By Riley Manning/NEMS Daily Journal

TUPELO – For teachers and students, the months leading up to Thanksgiving break may be the most arduous, as they afford few, if any, breaks.
However, the students of Tupelo High School’s culinary arts class see a light at the end of the tunnel, and they recently prepared a meal to be enjoyed by their teachers in honor of the holidays.
Students worked in teams of three Thursday morning, Nov. 15, chopping onions, sautéing chicken and mixing sauces.
“They are preparing creamy chicken alfredo, seasoned green beans, yeast rolls and Oreo cookie pie,” said Faye Henson, who has taught the class since its installation in 2010.
In its first year, the class was held at the kitchen facilities in the Link Centre.
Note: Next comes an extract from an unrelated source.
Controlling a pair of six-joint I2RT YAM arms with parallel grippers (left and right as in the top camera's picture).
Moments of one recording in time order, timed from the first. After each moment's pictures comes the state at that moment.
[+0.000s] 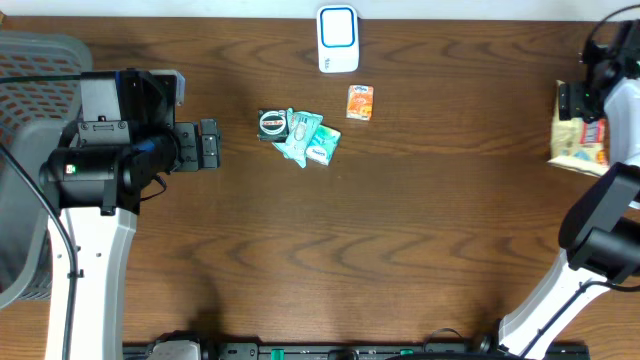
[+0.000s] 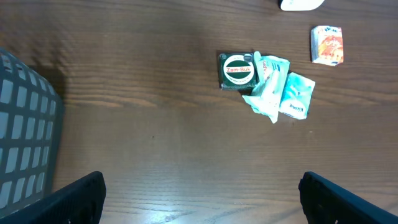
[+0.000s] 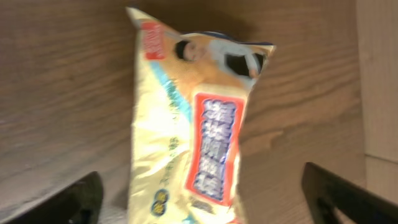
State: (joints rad) left arm 0.02 1.29 1.42 -1.07 0.14 -0.01; right arm -0.40 2.14 1.86 -0.81 0.23 -0.34
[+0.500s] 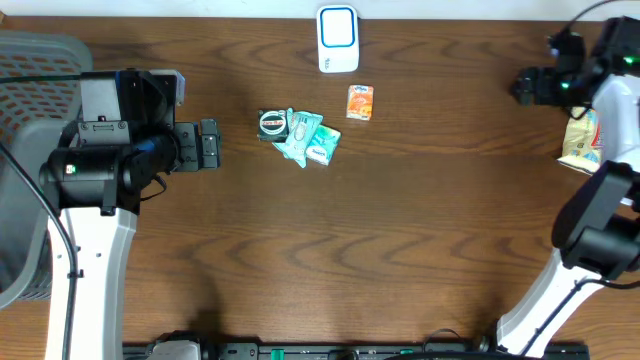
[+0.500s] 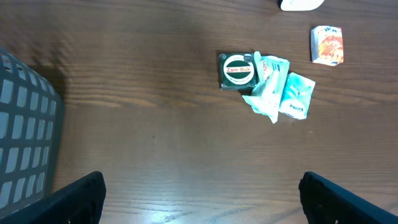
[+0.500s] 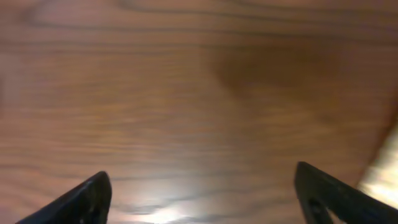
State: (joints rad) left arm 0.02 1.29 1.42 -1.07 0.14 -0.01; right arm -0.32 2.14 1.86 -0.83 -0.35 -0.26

Students were transported to the building by bus for the class, which lasted two class periods.
“It was originally a home economics class, but now it is a course on international cuisine,” Henson said. “They have cooked lasagna, jambalaya, fajitas, even soft pretzels.”
The next year, three classrooms at Tupelo High School were combined to accommodate a kitchen for the course. Thanks to a grant for the school, the students have quality equipment to work with, from stoves to refrigerators to utensils, creating the air of an authentic restaurant kitchen.
“It really shows them what a career in the culinary arts would be like, as well as cultivates a very practical skill,” Henson said.
The class lasts for two years and counts as an elective. Two credits are allowed for each year for a potential of four credits total.
“The first year students learn about safety and get on the same page with basics,” Henson said. “Some of them have cooked a little, but some don’t know how to boil water.”
Senior Faith Pannell, in her second year in the class, said she took the course because she thought it was interesting, but has learned more than she thought she would.
“My favorite thing we’ve cooked is sesame seed chicken,” she said. “I cook at home now sometimes, and it’s going to be a good thing to know how to do in the future.”
Pannell said the group has grown close over two years in the kitchen together. Learning each others’ strengths and weaknesses has helped them become a well-oiled machine.
Well, almost.
“Sometimes we have to try and salvage something we’ve messed up, but sometimes we have to dump it,” Pannell said. “It’s very important to follow the instructions in the recipe.”
She also hoped her teachers would enjoy their meal and remember it when making final marks on their report cards.
Aside from the meal, Henson said the class was working on making fresh bread. Last year, the class made French bread and sold the loaves with great success.